You can see “Running Longest” coding construct, similar to Running Maximum. There are other high-level coding constructs and strategies at play in the findTheLongestBalancedSubstring solution:

  1. Iterative Generation: The solution continually generates increasingly larger balanced strings, starting from the smallest possible balanced string (“01”). This is an application of iterative generation where the next state depends on the previous state.

  2. Greedy Local Optimization: The solution adopts a greedy approach where it continually updates the longest balanced substring found so far. This allows for locally optimal decisions at each step with the hope of finding a global optimum.

  3. Substring Search: This pattern is evident where the solution checks the existence of each generated balanced string as a substring within the given string s. It’s a form of pattern matching used to solve the problem.

  4. Early Termination: The solution terminates the iterative generation when the length of the generated balanced string exceeds the length of s. This is a form of early termination or a stopping criterion that optimizes the solution by avoiding unnecessary computation.

  5. Result Aggregation: The solution keeps track of the longest length found during the iterations and finally returns this value. This pattern of aggregating or accumulating a result during the iteration and returning it at the end is a common pattern in many problems.

These play a critical role in constructing the solution to this problem.

Q&A

Slice up entire string into units of 0s and 1s. These units should always starts with 0 and ends with 1. In each of these units look for the balanced substring and note down the length of the balanced substring. The result is the maximum length of all the balanced substrings.

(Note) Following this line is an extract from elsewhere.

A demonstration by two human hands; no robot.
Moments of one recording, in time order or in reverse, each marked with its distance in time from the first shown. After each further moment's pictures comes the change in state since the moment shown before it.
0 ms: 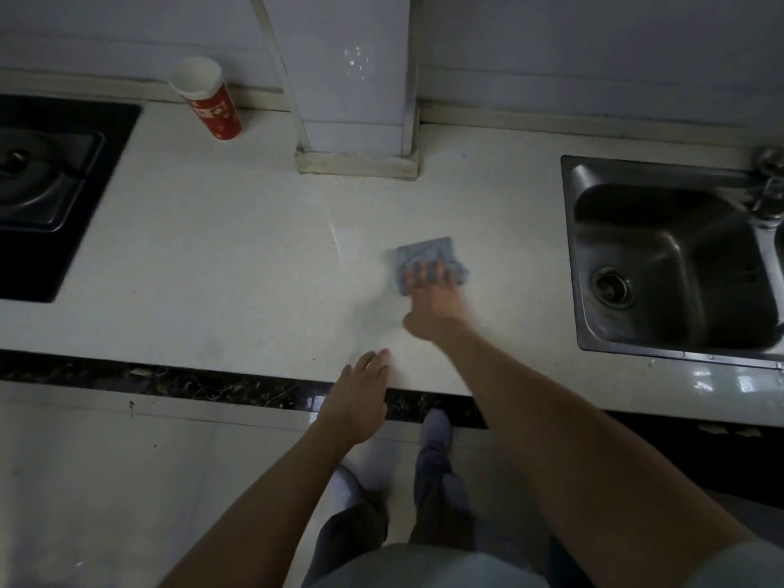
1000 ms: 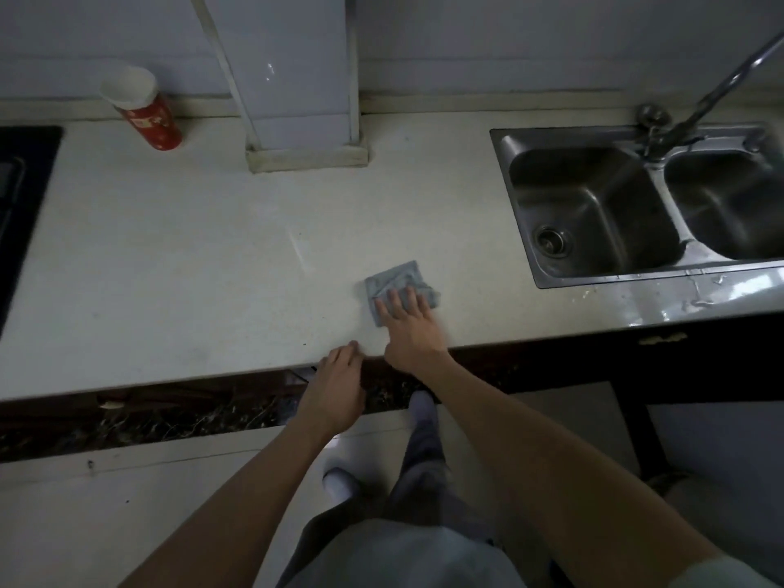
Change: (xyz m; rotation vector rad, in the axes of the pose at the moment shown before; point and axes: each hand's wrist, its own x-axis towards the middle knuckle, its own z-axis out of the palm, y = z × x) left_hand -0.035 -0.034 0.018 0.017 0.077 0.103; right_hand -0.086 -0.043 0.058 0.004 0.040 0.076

Yes, your approach is another effective method to solve the problem, and it can be more efficient than generating all possible balanced strings.

Here’s how it works:

  1. Slicing into Units: The first step is to divide the entire string into units where each unit starts with ‘0’ and ends with ‘1’. This can be done by iterating through the string and creating a new unit whenever we encounter a transition from ‘1’ to ‘0’.

  2. Finding Balanced Substrings: For each unit, we find the longest balanced substring. We can do this by maintaining a balance counter that increments when we encounter ‘0’ and decrements when we encounter ‘1’. When the balance counter is zero, it means we have found a balanced substring.

  3. Updating Result: If the length of the balanced substring is larger than the current maximum length, we update the maximum length.

  4. Returning Result: The result is the maximum length of all the balanced substrings that we have found.

This approach works because a balanced string must start with ‘0’ and end with ‘1’, and the number of ‘0’s must equal the number of ‘1’s. By dividing the string into units that start with ‘0’ and end with ‘1’, we ensure that we consider all possible balanced substrings. By maintaining a balance counter, we can efficiently find balanced substrings within each unit.